WORK ITEM:
Search the lines of the records for the word "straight", and copy every line that has it.

Entries taken from a collection:
=-=-=-=-=

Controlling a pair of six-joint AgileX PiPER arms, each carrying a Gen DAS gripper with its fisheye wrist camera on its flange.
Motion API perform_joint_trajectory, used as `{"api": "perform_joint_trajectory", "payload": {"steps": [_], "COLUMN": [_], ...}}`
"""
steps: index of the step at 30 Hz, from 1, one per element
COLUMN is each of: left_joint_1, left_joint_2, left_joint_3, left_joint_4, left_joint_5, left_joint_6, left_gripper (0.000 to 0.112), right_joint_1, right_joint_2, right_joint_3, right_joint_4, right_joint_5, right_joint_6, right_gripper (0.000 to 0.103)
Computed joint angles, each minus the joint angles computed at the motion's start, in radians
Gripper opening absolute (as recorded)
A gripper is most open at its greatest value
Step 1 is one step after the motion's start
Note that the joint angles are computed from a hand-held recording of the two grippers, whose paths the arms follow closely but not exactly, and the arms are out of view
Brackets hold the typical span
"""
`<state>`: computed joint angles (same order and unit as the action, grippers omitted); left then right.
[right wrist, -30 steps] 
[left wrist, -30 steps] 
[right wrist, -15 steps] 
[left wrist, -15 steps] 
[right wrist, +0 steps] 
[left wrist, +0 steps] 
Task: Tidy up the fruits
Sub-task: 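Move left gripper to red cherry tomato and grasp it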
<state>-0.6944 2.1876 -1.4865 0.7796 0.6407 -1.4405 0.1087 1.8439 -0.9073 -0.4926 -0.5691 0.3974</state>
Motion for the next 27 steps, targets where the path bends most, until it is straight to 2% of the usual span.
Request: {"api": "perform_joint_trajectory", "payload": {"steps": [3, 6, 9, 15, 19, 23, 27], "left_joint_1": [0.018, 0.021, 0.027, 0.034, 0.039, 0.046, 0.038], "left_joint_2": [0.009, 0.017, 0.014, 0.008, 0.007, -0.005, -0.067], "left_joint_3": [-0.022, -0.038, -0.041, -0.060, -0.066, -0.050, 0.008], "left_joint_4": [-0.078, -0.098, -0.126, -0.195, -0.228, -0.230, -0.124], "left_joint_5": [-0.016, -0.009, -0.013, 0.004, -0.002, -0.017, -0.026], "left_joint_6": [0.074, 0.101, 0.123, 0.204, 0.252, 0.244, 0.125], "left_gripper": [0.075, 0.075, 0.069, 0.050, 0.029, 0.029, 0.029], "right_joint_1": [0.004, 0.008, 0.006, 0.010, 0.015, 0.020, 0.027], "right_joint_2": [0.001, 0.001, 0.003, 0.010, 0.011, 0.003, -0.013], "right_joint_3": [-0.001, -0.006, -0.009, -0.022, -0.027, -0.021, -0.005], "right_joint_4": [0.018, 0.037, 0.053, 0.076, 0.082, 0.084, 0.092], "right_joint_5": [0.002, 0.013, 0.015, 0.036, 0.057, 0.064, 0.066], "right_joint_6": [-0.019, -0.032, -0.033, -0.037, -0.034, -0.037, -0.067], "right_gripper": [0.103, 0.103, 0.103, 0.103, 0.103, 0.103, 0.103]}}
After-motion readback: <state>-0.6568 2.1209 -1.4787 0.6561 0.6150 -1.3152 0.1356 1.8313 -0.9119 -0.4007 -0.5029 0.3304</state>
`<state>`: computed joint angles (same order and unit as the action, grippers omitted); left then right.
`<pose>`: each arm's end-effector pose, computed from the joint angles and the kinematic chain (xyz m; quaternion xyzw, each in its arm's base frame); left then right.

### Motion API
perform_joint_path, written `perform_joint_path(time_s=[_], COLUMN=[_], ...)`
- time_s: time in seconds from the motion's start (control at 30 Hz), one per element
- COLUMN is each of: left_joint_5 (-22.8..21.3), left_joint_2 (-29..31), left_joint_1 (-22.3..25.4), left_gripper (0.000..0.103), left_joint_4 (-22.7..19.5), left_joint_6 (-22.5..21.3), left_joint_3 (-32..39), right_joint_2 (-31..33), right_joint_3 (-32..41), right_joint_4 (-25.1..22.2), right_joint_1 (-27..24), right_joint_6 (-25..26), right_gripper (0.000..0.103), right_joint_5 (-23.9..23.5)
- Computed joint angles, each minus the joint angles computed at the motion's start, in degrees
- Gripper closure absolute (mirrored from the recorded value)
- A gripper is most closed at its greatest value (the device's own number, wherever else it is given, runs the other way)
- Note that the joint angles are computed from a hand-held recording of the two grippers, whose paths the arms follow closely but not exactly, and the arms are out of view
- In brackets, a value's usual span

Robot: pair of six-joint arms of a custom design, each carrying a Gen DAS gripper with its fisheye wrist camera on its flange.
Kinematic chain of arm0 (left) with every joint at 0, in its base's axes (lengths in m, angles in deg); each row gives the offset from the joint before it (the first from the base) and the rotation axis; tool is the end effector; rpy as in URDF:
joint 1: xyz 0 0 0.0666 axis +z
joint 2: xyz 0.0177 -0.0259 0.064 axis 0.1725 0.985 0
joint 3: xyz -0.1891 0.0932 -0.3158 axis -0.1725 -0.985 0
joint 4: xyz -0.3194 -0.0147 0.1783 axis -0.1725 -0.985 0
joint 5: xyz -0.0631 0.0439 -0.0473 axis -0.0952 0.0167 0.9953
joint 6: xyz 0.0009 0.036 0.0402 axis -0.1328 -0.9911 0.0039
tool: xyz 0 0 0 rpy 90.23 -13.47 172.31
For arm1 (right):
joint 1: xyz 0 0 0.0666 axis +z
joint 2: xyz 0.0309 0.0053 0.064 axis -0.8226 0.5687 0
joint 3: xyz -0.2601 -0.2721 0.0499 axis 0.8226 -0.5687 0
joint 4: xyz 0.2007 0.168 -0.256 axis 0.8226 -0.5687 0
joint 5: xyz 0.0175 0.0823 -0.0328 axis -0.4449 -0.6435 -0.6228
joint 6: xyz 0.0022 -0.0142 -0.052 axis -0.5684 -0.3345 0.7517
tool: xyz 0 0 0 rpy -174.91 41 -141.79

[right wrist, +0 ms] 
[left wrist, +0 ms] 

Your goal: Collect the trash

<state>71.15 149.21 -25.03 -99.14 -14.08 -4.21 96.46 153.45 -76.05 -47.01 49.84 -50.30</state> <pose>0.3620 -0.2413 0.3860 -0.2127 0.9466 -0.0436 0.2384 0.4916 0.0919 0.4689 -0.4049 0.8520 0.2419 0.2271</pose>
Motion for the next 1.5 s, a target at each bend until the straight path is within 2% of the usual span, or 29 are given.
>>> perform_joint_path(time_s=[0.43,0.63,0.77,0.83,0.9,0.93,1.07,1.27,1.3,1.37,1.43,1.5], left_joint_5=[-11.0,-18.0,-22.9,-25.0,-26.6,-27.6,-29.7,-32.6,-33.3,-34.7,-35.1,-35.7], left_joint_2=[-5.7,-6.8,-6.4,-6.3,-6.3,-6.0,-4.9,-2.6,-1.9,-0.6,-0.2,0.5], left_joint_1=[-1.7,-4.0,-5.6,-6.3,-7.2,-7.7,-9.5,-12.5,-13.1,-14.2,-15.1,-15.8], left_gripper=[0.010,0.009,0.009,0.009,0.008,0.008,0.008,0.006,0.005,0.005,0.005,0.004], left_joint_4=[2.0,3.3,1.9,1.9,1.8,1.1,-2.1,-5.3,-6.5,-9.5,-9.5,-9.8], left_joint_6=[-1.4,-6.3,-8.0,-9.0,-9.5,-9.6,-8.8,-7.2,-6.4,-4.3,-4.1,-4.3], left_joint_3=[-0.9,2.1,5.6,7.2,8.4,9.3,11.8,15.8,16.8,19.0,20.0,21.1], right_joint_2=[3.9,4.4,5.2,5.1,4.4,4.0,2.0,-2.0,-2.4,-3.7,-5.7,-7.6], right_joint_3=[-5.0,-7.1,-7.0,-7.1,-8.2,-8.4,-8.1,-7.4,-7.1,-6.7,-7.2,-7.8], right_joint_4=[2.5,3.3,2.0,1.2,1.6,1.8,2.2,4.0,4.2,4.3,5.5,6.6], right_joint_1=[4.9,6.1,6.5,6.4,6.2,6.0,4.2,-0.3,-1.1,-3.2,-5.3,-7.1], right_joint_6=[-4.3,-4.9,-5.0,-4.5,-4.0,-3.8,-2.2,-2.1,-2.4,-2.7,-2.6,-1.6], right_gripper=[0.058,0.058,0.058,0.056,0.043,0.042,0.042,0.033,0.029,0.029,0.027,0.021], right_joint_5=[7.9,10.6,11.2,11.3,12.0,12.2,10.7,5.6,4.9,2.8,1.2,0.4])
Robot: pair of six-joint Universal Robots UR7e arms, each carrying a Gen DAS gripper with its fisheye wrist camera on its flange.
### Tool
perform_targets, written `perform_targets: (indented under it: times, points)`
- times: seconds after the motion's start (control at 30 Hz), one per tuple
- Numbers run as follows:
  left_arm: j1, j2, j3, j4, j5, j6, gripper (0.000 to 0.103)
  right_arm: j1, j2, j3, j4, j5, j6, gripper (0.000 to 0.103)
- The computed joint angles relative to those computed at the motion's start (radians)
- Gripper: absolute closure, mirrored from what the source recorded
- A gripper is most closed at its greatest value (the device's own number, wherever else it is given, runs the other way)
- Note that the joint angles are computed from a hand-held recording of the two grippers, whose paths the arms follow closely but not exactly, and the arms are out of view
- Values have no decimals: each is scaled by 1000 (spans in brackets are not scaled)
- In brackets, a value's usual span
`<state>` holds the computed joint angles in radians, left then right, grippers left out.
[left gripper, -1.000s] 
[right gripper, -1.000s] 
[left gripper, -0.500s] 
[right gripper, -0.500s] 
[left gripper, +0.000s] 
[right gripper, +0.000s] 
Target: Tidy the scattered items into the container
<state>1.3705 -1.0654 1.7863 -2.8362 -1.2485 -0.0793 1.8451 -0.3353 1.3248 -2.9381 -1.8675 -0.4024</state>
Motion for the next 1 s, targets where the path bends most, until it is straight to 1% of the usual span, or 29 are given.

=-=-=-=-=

RESULT:
Motion for the next 27 steps, targets where the path bends most, until it is straight to 2% of the usual span.
Motion for the next 1.5 s, a target at each bend until the straight path is within 2% of the usual span, or 29 are given.
Motion for the next 1 s, targets where the path bends most, until it is straight to 1% of the usual span, or 29 are given.

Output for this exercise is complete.